夢があっても、彼は今夢を叶えられる状態ではない。
「そうだ、大学のこととか教えてよ。行ったこともないし」
「ここで話すことでもないよ」
「何でもいいから。病院の外の話なんてめったに聞くことないし」
入院生活はだいぶ長いのだろうか。気分を害さないように話すつもりだが、おもしろくないかもよ、と前置きした。
「とにかく虫の研究ができるところって思ったからそういう学科を選んだんだよ。そしたらさ、虫を殺す研究なわけ。アリエンでしょ」
「どういうこと?」
「人間にとって虫って邪魔な存在なんだろうね。ほら、農作物をダメにしたり、人間とかを病気にしたり。そういうことが起きないように虫をどう駆除するかっていう研究をやっている」
「カブトムシがどうとか、チョウはこんな種類がいるとか、そういうことじゃないんだね」
「そうなんだよ」
だいぶ鬱憤が溜まっていたのか、いつになく饒舌になって大学についての不満をもらしていた。
「でもさ、マモル君は虫が虫を食べたりすることもダメ? クモは家に来た虫を食べてくれるとか、テントウムシはアブラムシを食べてくれるとか」
「いや、それは違うかな」
食物連鎖の中で虫が死んでいくのは、かわいそうと言えばそうだが、仕方ないと思う。人間だって別の生き物を食べていかなければ死んでしまう。虫だって、何かを食べて生きていかなければ死んでしまうのだ。
「何で人間は虫を毛嫌いするんだろうね」
「はちみつは好きなのにね」
2人でクスクスと笑い出した。看護師さんが、消灯の時間ですと見回りに来る。2人揃ってシーツにくるまった。

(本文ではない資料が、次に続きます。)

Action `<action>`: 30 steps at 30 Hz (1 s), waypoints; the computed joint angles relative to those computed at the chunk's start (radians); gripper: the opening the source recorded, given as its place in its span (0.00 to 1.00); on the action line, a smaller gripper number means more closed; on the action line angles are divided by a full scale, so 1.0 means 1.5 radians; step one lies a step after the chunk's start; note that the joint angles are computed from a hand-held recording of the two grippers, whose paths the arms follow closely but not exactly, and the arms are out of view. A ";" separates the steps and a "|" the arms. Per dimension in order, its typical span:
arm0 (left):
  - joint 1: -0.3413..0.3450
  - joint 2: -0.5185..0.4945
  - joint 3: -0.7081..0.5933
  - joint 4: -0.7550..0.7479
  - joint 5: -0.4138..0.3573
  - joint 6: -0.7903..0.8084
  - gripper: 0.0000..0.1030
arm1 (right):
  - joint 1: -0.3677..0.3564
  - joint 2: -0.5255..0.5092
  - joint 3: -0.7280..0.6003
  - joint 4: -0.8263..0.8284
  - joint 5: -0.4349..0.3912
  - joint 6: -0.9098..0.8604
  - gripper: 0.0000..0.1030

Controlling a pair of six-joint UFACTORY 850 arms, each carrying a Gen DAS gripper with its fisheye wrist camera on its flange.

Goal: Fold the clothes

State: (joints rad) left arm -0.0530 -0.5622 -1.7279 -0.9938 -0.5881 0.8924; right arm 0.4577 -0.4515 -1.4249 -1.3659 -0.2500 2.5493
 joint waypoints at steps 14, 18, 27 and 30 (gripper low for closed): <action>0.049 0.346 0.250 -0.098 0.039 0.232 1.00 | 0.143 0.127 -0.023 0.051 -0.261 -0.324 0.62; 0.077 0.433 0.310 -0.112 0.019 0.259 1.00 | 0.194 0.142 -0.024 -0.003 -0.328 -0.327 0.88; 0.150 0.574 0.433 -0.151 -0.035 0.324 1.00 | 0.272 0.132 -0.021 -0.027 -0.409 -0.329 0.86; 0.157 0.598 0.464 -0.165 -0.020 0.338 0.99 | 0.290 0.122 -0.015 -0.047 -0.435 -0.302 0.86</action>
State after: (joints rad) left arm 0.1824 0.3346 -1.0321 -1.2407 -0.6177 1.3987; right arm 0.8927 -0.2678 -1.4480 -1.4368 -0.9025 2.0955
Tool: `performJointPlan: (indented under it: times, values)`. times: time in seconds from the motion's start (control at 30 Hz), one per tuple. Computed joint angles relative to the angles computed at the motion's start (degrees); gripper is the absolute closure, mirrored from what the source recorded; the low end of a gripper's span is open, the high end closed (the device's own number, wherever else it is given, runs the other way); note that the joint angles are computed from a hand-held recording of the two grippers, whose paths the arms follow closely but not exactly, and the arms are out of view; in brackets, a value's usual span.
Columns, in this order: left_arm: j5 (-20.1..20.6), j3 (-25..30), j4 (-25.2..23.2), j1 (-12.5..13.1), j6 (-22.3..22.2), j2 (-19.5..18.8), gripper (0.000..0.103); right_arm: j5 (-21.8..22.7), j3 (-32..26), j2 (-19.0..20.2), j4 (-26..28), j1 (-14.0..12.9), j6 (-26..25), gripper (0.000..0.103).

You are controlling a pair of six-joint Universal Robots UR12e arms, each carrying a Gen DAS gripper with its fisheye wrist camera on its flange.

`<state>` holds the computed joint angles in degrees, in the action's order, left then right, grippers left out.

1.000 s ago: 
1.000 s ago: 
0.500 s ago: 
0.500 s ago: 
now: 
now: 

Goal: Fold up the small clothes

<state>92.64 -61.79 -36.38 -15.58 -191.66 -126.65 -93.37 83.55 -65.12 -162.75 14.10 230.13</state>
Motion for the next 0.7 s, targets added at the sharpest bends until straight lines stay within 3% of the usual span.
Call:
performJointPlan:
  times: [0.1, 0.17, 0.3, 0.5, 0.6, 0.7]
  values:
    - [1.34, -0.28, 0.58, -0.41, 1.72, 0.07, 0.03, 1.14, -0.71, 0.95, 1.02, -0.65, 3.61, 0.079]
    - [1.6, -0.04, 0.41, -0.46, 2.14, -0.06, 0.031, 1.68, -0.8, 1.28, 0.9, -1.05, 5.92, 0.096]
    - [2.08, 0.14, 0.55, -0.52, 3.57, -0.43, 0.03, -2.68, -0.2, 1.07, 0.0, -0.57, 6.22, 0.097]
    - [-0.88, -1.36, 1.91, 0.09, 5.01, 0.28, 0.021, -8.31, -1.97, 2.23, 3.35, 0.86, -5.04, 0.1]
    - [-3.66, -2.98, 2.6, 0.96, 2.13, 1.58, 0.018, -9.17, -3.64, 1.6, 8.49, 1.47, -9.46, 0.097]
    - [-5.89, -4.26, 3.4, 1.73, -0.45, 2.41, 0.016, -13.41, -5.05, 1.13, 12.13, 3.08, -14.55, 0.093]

米や果物を食べる虫は害虫だけれど、虫を食べる虫は益虫。
病気を運んでくる虫もいるけれど、花粉や蜜を運ぶ虫だっているのだ。すべては人間の見方次第。
人間に役に立つ虫だって、たくさんいるだろう。そんな研究だって、誰かの役に立つ。真理を探る研究も、それを応用する研究も、この社会の中では必要としているんだ。
自分は虫を守る研究がしたい。
後期になったら、益虫について研究できる研究室を探してみよう。きっと、誰か1人くらいは面白いと言ってくれるんじゃないかな。